Perhaps a GAN-like setup for RL agents aiming to co-evolve agent-evaluator capabilities? The discriminator would be trained to recognize human behavior, while the generator would be trained to suggest them. At the end, you'd get a generator-agent and a discriminator-evaluator which yields a numerical reward for humanness, despite nobody specifying what that was in advance. The evaluator might grow into being a sensible evaluator, in a similar way to how a GAN discriminator gets a sense of which images are photorealistic and which are not.
Alternatively, an ML model trained as an "ecosystem engineer" to correct divergences of a target object (e.g. BERT trying its best to revert masked tokens in a text, DALL-E 2 trying its best to revert noise sprinkled on an image), might help "stabilize" actions considered by an agent, and help avoid inappropriate courses of action.

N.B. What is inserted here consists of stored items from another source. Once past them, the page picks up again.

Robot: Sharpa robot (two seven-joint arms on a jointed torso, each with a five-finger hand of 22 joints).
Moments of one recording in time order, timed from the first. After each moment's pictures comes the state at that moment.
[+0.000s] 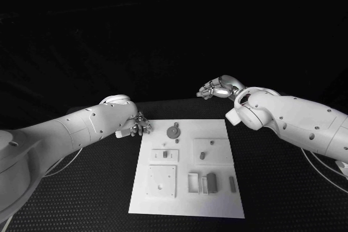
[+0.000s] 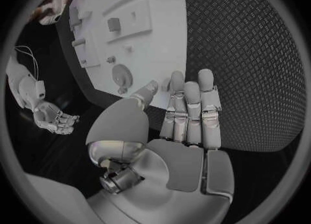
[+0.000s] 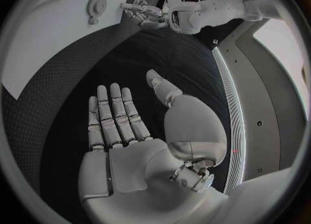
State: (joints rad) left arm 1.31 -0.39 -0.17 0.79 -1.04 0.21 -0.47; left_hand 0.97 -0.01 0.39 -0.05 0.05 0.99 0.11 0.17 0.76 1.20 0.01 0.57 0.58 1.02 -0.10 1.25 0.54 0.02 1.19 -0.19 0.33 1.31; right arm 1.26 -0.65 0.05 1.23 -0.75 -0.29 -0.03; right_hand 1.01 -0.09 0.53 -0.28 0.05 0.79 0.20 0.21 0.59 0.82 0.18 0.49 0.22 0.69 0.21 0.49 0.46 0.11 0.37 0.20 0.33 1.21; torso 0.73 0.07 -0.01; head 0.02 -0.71
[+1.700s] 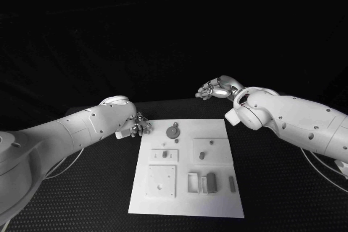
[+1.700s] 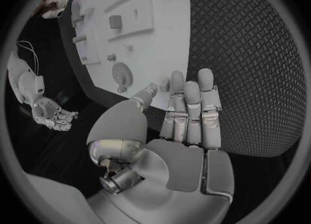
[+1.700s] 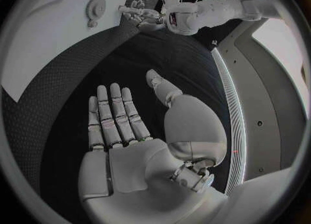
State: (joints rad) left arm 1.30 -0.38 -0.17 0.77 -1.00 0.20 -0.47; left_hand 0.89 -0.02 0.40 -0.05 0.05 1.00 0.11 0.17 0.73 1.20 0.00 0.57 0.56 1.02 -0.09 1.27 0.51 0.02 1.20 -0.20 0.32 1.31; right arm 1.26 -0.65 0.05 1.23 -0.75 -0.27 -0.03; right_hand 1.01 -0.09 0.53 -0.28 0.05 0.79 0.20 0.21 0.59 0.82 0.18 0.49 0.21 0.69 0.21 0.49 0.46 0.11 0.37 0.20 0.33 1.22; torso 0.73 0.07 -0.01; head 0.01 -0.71
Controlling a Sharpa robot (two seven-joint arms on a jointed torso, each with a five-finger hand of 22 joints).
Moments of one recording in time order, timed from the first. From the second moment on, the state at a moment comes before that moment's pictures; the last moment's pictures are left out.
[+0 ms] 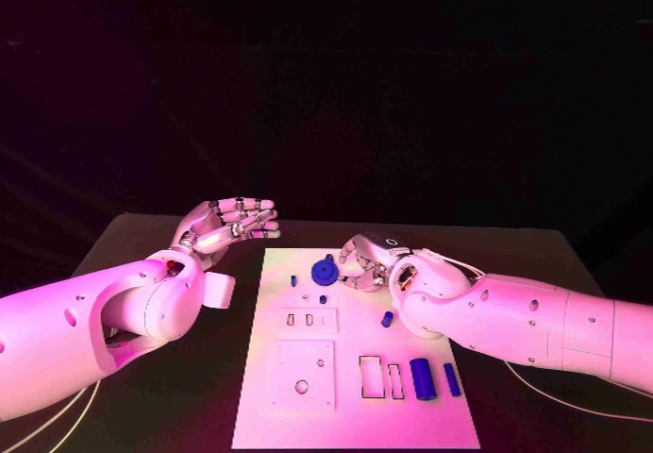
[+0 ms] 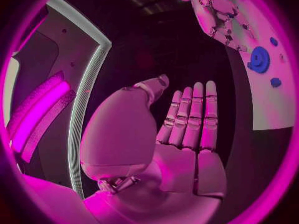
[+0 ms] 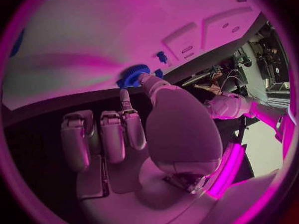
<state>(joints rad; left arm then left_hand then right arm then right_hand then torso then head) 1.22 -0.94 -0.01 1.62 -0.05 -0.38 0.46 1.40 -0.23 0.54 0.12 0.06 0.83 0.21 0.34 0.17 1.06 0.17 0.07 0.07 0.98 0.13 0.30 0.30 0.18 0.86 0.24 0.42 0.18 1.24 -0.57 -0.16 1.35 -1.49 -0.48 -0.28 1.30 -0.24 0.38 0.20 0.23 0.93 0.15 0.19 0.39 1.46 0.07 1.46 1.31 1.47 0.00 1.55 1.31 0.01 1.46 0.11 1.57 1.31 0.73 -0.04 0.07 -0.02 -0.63</state>
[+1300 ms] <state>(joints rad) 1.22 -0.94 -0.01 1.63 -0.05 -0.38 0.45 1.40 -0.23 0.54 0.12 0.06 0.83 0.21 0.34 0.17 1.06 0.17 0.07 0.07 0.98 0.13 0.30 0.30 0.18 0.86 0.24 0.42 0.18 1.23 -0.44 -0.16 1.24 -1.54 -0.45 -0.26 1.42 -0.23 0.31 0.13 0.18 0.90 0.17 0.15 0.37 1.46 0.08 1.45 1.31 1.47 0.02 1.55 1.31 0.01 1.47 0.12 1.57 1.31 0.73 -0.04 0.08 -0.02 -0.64</state>
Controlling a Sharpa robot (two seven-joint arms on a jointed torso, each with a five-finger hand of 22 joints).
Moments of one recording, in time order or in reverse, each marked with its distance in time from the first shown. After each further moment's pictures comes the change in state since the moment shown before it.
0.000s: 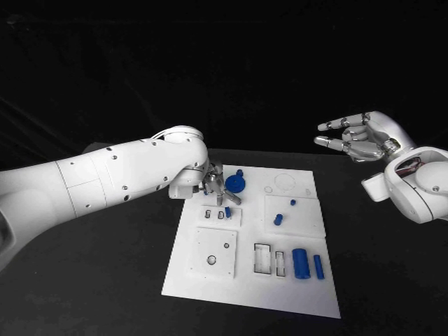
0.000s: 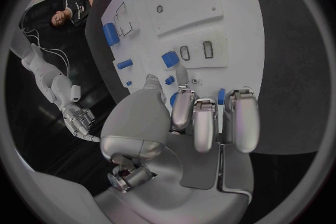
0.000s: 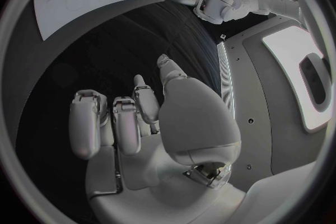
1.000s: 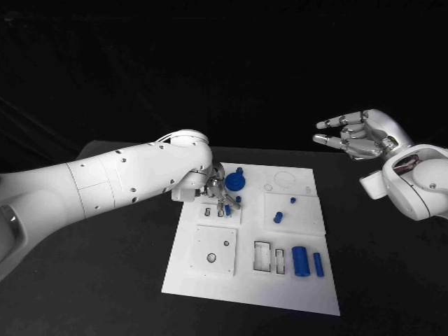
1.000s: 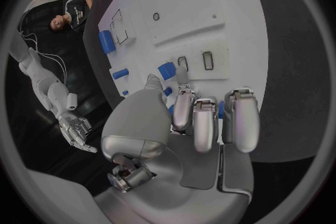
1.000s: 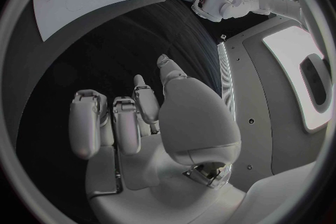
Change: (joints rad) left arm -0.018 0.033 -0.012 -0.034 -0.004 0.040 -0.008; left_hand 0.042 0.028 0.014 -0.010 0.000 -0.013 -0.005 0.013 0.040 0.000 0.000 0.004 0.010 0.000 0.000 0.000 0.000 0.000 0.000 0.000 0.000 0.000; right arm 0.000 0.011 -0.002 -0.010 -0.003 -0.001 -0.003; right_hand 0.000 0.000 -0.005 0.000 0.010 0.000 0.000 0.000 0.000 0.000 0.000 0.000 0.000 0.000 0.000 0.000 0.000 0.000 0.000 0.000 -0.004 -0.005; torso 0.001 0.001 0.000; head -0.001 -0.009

It seems to me, however, that both of those low-hanging safety tricks (e.g. stabilize policy, co-evolve evaluator with an agent which is itself increasing in capabilities) are applications of past model arrangements and training regimes. Coming up with new schemes might unfortunately benefit capabilities quite drastically, just like the previous ones. Related: [[are-training-arrangements-inspired-by-parametric-ecologies-likely-to-have-capability-externalities]]. I currently find it unlikely for newly discovered training regimes to differentially push safety further ahead. Still, having them roughly on par might not be a horrible state of affairs.